The system utilizes powerful tools for image generation and PDF creation:
- Hugging Face API: Enables access to the FLUX model for generating high-quality illustrations.
- ReportLab: Provides the functionality for compiling chapters and images into a professional-looking PDF book.
-
Qualitative Assessment: The quality of generated novels can vary significantly depending on the specific LLMs used, prompt engineering, and the complexity of the narrative. Longer context chains and intricate factual scenarios can pose challenges to maintaining coherence and consistency.
-
Challenges: Achieving optimal performance requires careful selection and configuration of LLMs. Smaller fine-tuned models (around 3.2B parameters) can produce good results, but larger models (at least 8B parameters) with strong reasoning capabilities are recommended for more complex and extensive novels. Effective prompt chaining and context management are crucial for consistent and coherent output.
-
Future Work: Future development aims to enhance the system's capabilities by incorporating RAG (Retrieval-Augmented Generation) agents to access and utilize external knowledge sources. This will enable the creation of richer and more factually grounded narratives. Additionally, generating background lore and detailed character sheets will pre-fill the narrative with compelling elements, further enhancing the creative process. Further research and testing will focus on refining summarization processes and improving the overall quality and consistency of chapter generation.

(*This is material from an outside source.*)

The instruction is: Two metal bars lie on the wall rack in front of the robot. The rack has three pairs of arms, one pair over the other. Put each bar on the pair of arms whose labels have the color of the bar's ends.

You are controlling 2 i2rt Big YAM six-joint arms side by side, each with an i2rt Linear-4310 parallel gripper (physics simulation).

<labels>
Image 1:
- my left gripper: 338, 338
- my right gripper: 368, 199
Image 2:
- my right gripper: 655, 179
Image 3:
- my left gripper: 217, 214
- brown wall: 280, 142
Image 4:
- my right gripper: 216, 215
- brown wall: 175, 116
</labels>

This project is designed with an educational focus, aiming to provide a clear and accessible example of how to utilize the Autogen Core framework for creative applications. The codebase is extensively commented to:
- Explain the purpose and functionality of each agent and component.
- Illustrate the flow of information and interactions within the agentic workflow.

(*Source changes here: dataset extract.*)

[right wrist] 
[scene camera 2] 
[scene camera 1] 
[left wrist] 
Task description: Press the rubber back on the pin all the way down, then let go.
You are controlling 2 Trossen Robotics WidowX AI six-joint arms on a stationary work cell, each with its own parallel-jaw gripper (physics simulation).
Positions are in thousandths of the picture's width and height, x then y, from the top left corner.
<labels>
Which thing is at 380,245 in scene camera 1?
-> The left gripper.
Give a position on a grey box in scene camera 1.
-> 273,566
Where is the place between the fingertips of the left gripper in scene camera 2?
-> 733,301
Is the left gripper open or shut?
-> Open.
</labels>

- Highlight key concepts and techniques in prompt engineering and LLM orchestration.
- Encourage experimentation and modification of the code to explore different creative possibilities.
By studying and experimenting with this project, users can gain valuable insights into the potential of agentic AI for creative tasks and learn how to apply the Autogen Core framework to their own projects.
To start using the Illustrated Novel Generation with Autogen Core project, follow these clear and concise steps:
Note : For the moment, this is cli based only and ask for the prompt at init, follow these instructions to run it with ollama:
Use git
to clone the project repository onto your local machine:
git clone https://github.com/Haervwe/Illustrated_Novel_Gen.git
Navigate into the project directory:
cd Illustrated_Novel_Gen
- Set Up a Virtual Environment Setting up a virtual environment ensures that the dependencies for this project don't interfere with other Python projects on your system.
For Windows:
python -m venv venv
.\venv\Scripts\activate
For Linux:
python3 -m venv venv
source venv/bin/activate
- Install Dependencies Install the necessary Python packages listed in the requirements.txt file:
pip install -r requirements.txt
Note: Ensure your virtual environment is activated before running this command.
- Install Ollama Ollama is used to run local LLMs. Install Ollama by following the installation guide provided on the Ollama website. Once installed, load the necessary model:
ollama run llama3.1:latest
- Run the Main Application File Start the novel generation process by running the main Python script:
python Autogen_Illustrated_Story_Generator.py
- Input Your Story Prompt
Follow the prompts in the terminal to input your initial story idea and watch the system generate chapters and illustrations, be patient it can take some time.
With these steps completed, you're ready to explore the potential of agentic workflows for creative writing and illustrated novel generation!